_What you should do_: Search the records for "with". Copy every line where it appears.

_The data_:
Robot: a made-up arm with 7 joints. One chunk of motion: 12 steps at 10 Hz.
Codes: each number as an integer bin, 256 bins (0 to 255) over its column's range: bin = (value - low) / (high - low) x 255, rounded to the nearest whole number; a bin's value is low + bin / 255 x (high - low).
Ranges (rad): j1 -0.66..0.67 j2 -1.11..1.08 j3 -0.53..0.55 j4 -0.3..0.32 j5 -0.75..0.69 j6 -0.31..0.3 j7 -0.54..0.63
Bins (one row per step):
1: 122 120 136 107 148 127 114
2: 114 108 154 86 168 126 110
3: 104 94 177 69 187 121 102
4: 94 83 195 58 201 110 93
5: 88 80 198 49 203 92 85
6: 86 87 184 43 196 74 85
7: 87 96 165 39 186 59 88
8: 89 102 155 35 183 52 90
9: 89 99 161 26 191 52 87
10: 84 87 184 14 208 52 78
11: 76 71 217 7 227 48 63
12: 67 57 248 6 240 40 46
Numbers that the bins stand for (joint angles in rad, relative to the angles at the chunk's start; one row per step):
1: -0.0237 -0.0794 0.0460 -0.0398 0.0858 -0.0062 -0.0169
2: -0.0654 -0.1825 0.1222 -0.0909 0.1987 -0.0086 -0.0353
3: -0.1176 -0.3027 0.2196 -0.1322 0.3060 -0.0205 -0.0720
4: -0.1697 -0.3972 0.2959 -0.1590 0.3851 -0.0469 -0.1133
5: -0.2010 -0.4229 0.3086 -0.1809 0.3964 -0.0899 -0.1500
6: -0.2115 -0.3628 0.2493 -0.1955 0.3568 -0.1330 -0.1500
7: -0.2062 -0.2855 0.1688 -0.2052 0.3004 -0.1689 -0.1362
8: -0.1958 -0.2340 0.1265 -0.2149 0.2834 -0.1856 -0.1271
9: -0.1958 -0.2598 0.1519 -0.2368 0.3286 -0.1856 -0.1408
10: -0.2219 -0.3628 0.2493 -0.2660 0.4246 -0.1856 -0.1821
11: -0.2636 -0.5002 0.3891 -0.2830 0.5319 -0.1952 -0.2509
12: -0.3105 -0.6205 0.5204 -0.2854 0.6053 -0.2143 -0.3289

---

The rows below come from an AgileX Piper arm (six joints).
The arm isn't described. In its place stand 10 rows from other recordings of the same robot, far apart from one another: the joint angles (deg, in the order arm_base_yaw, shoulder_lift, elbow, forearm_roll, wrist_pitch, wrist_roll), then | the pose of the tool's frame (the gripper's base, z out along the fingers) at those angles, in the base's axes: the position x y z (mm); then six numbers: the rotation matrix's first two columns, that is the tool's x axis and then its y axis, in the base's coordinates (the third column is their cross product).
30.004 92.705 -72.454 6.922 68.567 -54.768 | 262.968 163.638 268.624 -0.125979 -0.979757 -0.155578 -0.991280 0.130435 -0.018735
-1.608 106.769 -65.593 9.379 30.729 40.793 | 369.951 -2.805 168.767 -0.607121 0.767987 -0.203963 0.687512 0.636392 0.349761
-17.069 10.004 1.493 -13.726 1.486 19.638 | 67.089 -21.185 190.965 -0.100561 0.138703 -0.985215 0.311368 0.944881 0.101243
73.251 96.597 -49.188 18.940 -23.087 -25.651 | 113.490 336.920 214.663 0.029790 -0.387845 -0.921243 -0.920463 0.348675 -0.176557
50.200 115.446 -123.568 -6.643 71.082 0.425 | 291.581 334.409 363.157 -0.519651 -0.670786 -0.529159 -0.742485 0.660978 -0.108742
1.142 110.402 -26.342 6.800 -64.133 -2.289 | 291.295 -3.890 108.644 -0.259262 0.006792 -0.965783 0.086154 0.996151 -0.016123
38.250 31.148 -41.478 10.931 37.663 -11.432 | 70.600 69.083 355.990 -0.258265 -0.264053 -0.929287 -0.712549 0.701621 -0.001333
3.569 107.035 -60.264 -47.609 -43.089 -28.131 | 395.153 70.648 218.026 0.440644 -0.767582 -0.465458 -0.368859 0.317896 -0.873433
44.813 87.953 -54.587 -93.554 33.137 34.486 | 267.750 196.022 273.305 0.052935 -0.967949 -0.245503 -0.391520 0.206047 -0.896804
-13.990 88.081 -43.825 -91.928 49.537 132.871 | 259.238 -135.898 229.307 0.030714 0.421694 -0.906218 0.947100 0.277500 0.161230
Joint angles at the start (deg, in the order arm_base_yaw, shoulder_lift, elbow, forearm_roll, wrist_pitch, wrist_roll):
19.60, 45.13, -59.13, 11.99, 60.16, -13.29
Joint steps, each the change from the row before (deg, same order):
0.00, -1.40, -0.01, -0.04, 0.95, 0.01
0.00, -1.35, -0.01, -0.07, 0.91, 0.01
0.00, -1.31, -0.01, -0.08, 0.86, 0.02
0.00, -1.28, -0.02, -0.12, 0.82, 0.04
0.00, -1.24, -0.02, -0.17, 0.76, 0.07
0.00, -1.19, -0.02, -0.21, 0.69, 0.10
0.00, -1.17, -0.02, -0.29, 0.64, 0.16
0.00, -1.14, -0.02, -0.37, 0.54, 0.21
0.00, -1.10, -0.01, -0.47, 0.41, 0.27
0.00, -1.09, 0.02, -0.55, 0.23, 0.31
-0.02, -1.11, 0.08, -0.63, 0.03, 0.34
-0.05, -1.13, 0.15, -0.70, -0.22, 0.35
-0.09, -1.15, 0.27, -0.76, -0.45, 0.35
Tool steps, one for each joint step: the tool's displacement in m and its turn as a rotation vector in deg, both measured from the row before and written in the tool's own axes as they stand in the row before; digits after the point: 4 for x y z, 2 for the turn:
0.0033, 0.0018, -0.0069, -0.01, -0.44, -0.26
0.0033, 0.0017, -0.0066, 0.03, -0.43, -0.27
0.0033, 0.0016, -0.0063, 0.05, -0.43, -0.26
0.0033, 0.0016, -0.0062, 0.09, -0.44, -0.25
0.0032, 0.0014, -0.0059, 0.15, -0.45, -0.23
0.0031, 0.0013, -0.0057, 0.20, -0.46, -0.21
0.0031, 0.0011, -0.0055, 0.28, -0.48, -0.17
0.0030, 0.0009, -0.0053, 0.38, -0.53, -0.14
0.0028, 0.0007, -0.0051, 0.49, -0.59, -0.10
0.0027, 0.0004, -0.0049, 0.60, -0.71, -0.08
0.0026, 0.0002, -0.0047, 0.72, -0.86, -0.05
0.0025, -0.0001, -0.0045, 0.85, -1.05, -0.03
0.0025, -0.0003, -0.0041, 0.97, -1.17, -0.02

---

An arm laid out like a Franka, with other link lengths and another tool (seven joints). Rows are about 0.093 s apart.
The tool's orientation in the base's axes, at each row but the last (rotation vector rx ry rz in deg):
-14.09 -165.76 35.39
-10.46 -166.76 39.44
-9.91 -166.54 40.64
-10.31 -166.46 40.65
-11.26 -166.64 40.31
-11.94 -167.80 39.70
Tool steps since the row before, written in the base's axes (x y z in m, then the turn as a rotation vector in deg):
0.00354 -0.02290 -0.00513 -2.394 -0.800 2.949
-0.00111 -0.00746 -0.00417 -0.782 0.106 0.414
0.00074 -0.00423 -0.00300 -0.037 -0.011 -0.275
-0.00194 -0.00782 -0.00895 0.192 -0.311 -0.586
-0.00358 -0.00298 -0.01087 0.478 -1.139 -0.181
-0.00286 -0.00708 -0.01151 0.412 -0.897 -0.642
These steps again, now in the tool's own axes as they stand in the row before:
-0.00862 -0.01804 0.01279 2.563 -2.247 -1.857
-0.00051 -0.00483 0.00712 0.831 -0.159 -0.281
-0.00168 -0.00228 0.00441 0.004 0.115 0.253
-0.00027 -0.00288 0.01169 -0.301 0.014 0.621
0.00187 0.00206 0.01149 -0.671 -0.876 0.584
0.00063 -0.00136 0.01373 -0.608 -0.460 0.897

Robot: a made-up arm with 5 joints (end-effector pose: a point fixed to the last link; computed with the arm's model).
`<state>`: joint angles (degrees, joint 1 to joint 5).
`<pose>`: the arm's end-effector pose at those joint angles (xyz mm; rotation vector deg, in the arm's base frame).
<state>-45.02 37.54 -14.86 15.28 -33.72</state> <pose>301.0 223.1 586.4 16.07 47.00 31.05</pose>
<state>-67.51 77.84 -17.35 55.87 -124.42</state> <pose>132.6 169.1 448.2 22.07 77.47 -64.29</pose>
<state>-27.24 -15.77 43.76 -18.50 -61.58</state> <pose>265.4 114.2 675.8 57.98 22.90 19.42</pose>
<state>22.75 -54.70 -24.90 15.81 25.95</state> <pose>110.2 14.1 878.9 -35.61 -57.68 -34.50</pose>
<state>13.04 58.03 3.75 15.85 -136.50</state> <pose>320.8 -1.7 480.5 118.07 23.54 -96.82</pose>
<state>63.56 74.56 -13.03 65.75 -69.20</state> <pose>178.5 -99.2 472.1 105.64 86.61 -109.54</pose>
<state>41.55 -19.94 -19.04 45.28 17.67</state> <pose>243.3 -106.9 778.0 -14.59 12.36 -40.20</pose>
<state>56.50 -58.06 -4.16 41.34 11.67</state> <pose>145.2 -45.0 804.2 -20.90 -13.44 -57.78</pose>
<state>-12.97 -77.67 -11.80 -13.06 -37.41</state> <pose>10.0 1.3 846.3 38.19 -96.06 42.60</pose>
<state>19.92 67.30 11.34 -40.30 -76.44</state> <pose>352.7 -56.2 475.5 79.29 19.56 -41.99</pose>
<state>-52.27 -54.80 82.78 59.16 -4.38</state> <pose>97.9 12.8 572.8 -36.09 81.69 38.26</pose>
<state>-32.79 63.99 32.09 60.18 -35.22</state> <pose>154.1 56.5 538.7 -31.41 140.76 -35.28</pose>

_Solution to this problem_:
Robot: a made-up arm with 7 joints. One chunk of motion: 12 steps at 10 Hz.
An arm laid out like a Franka, with other link lengths and another tool (seven joints). Rows are about 0.093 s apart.
Robot: a made-up arm with 5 joints (end-effector pose: a point fixed to the last link; computed with the arm's model).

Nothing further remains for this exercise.